During the first half of 2022, non-residential construction spending returned to “nominal growth”. But JLL, in its construction outlook for the second half of the year, expects non-residential spending to remain flat, on an inflation-adjusted basis, and year-on-year growth to return to lows. historic levels in 2024, “as disruptions are likely to persist into 2023.”
These disruptions include supply chain issues that have contributed to building material costs rising 42.5% from pre-pandemic levels. Labor costs related to labor shortages were 10.5% higher than they were in March 2020.
“Labour availability remains a deep structural challenge for the industry and will be a bigger issue as construction demand persists and changes direction,” observes JLL. “Estimates of future needs based on this upcoming spending show the gap will only widen, with particular need for non-construction and public workers.”
Too much work, too few workers
Job postings for the construction workforce have been consistently high, even as hiring has increased above pre-pandemic rates and departures have fallen to extremely low levels. In June 2022 unemployment fell to 3.7%, just 0.1% above the national average and job vacancies eventually receded, dropping from 109,000 to 330,000. As such, the decline is expected to continue as companies stabilize arrears and anticipate difficult times.
Wage growth in the first half of 2022 was also modest, largely outpaced by inflation. Construction industry workers have actually suffered real wage losses of around 1.9% since the start of the pandemic. This gap widened in the first half of 2022 for construction workers.
“The setback is unlikely to result in any significant reduction in demand pressure in the construction labor market, as the current volume and range of work is sufficient to keep demand high over the next few months. years,” says JLL, especially once spending on the Infrastructure Investment and Jobs Act (IIJA) is in full swing.
The industry’s dilemma, however, is that it does not have the capacity to fill all of the construction jobs expected to be added over the next few years. Based on current projections of incoming IIJA funds increasing government spending by 10% or more per year from 2024, the increased need for construction jobs equates to about 350,000 jobs from this spending alone, although above the capacity identified in the historical record.
The biggest impacts could be continued wage pressure and potential project delays. JLL expects the favorable labor situation to accelerate wage growth in the second half of the year, continuing to put pressure on margins. While outright cancellations have remained limited, delays due to labor shortages are an almost universal experience “with no relief in sight”.
Uneven price stability
JLL’s outlook is mixed on the availability and cost of building materials. Steel and lumber, once the stars of price inflation, have stabilized, thanks in part to domestic steel construction that is 30% higher than pre-pandemic levels. However, “volatility has not declined uniformly” across construction products.
This is especially true of energy-related materials that were impacted by Russia’s invasion of Ukraine, whose damage to its built environment is estimated at $750 billion and growing. Cement, glass manufacturing and semiconductors for equipment and machinery ‘are among the largest price increases’ as concrete and glass rely disproportionately on a few producers with extremely high energy consumption for production. Moreover, the 10% increase in the national production of cement and concrete has not yet stabilized prices.

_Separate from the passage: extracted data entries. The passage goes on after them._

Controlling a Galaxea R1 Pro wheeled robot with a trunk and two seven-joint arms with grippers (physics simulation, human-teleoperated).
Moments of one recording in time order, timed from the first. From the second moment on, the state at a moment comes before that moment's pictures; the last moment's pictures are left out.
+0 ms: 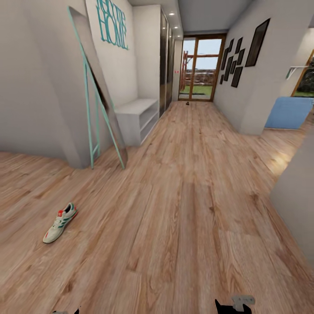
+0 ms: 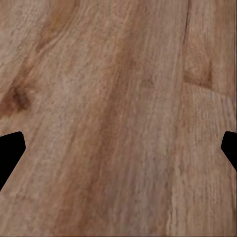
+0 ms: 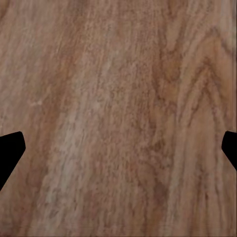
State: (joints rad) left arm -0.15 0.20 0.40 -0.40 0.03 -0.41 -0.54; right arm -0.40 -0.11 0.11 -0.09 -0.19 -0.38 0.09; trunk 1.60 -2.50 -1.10
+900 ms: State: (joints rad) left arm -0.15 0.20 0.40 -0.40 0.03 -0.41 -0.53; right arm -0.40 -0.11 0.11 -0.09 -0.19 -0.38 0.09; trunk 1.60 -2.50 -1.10
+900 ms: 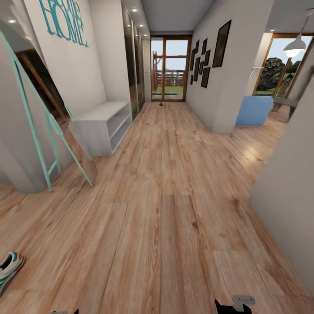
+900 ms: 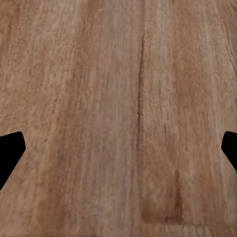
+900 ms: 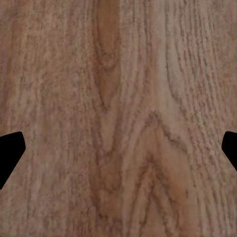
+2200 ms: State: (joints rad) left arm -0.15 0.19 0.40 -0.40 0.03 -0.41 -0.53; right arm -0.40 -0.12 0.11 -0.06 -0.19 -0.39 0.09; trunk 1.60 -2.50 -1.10
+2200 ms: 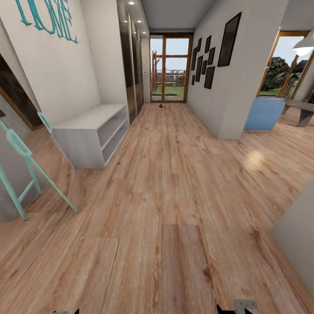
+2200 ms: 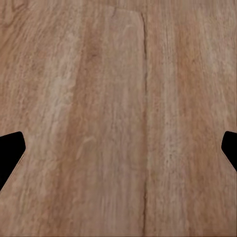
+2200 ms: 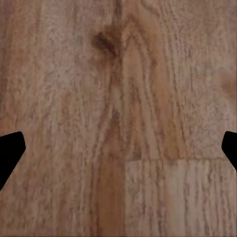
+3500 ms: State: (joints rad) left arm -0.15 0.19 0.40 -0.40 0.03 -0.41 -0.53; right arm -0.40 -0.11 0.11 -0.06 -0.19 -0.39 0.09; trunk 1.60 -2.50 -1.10
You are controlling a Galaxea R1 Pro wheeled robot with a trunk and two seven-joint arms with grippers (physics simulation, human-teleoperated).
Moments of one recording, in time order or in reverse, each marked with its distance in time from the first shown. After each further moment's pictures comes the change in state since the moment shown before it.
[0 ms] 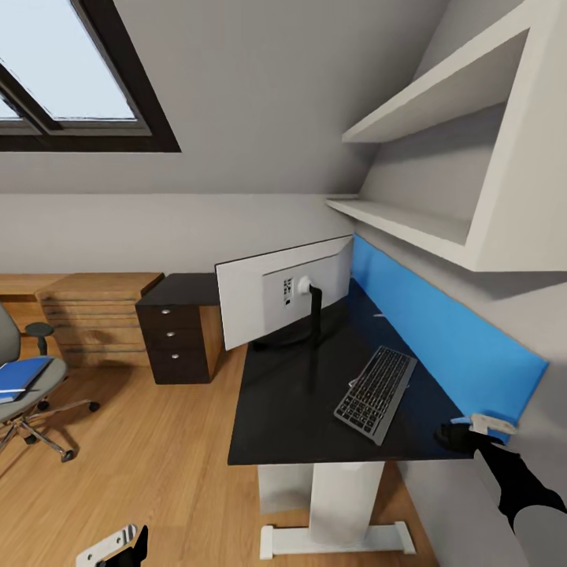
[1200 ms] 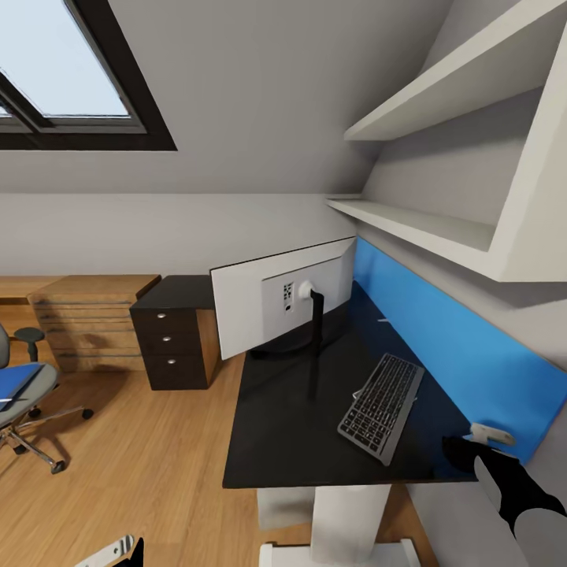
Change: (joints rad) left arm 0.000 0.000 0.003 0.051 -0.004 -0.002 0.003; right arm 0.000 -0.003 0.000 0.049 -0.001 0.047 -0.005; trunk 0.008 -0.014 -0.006
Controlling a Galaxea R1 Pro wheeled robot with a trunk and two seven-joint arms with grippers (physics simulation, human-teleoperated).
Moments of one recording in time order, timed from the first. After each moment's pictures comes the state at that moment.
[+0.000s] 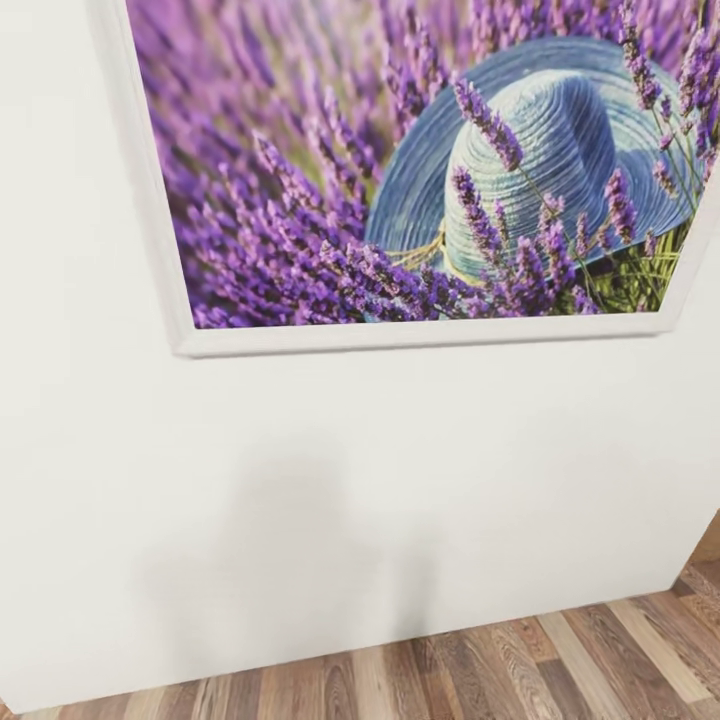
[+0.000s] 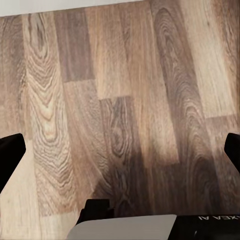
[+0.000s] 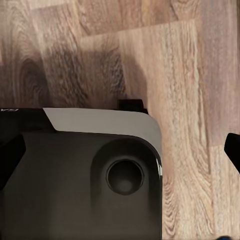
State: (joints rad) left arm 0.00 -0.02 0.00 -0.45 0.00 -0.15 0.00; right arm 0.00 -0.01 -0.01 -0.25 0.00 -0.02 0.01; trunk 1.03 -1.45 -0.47
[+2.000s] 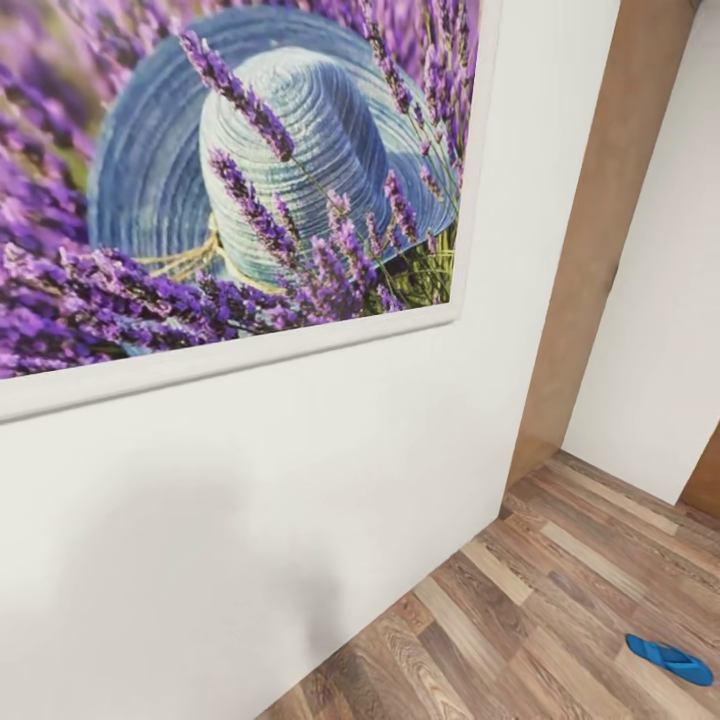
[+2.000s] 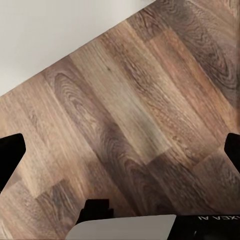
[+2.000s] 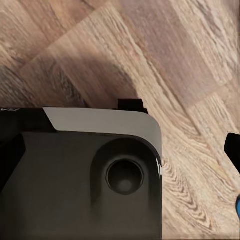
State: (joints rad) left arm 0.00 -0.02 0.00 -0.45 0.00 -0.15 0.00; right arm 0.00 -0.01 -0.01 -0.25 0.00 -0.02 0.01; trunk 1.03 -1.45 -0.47
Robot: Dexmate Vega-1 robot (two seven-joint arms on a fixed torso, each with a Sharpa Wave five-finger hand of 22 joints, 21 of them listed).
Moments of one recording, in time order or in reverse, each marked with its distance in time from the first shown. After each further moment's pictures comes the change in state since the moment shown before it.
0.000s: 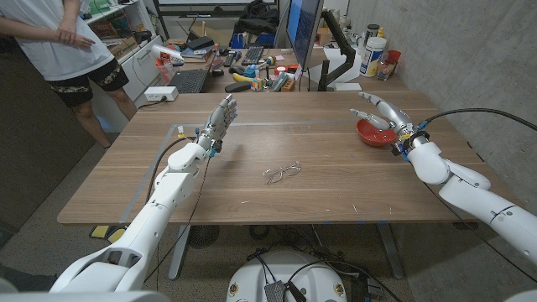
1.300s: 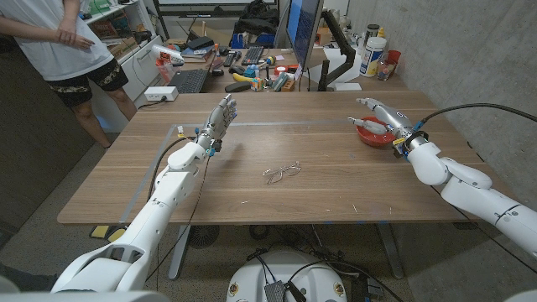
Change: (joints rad) left arm -0.019 -0.012 -0.007 0.039 -0.002 -0.012 -0.020; left_hand 0.004 0.004 -0.009 0.001 -0.005 0.005 0.005 0.000 0.000 0.000 0.000 0.000 0.000 0.000 0.000 0.000 0.000 0.000 0.000 0.000 0.000; right arm -0.012 -0.050 -0.023 -0.066 -0.117 -0.132 0.014; right_hand 0.026 -0.016 -0.003 -0.003 0.007 -0.011 0.006 0.000 0.000 -0.009 0.009 0.000 0.000 0.002 0.012 0.000 0.000 0.007 0.014 -0.022 0.000
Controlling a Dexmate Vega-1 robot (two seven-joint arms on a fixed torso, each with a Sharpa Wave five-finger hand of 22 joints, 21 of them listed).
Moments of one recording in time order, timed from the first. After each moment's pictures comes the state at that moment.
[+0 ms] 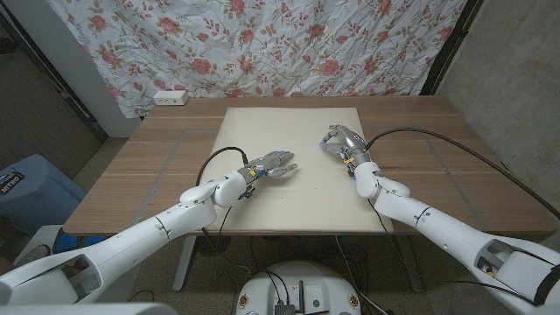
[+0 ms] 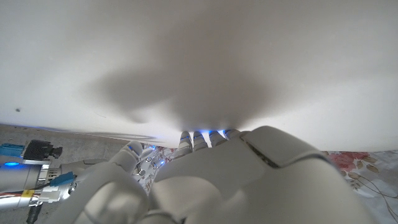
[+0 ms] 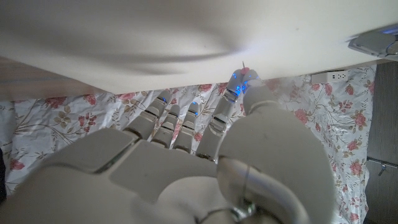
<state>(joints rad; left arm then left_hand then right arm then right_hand) 0.76 0.72 0.80 -1.69 0.46 0.14 -0.02 -0.02 0.06 0.53 0.19 0.20 -0.07 -0.06 0.18 0.17 -0.08 -0.07 0.18 0.17 -0.12 -0.03 0.18 0.17 -0.18 -0.03 0.19 0.17 -0.69 -0.54 -0.78 -1.38 -0.37 -0.14 -0.46 0.95 0.04 0.42 -0.17 0.17 1.00 -0.18 0.64 0.23 0.35 -0.07 0.20 0.19 0.11 -0.04 0.29 0.27 0.31 -0.01 0.19 0.17</state>
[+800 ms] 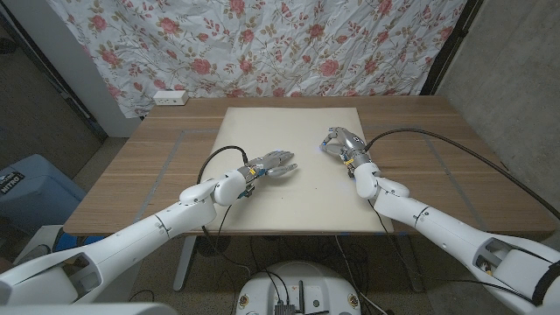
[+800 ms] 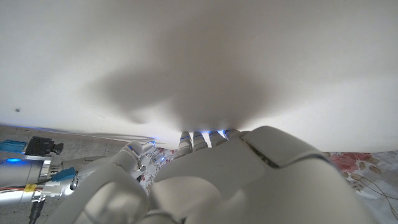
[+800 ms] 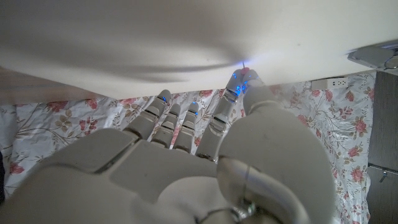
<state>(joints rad) 0.75 0.73 0.80 -1.69 0.46 0.15 -0.04 -0.02 0.06 0.53 0.19 0.20 -0.06 -0.06 0.18 0.17 -0.07 -0.07 0.18 0.17 -0.12 -0.03 0.18 0.17 -0.18 -0.03 0.19 0.17 -0.67 -0.54 -0.80 -1.35 -0.37 -0.15 -0.45 0.95 0.04 0.42 -0.17 0.17 1.00 -0.18 0.65 0.23 0.35 -0.07 0.20 0.19 0.12 -0.04 0.29 0.27 0.32 -0.01 0.19 0.17</state>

As a result, JLL has revised its previous outlook and now expects material prices to rise between 12% and 18% this year. “Uncertainty is still widespread and, as current cost trends demonstrate, new issues are likely to emerge that disrupt supply chains and prices in the near term.”
An active industry
From January to May 2022, the seasonally adjusted annual rate of total construction spending increased at a monthly rate of 0.63%, higher than the growth rate observed in 2021. June, however, fell by one percentage point, and any increases in the first half of the year were due to inflation.
On the bright side, JLL expects construction activity to remain healthy, notwithstanding global economic concerns. In the United States, the Northeast has weakened with many months of contraction in the first half of 2022, while the West has accelerated the pace of billing and order backlog growth in recent months. The South and Midwest have maintained billing growth that is beginning to slow but will nonetheless create a sizable pipeline of construction activity in the regions.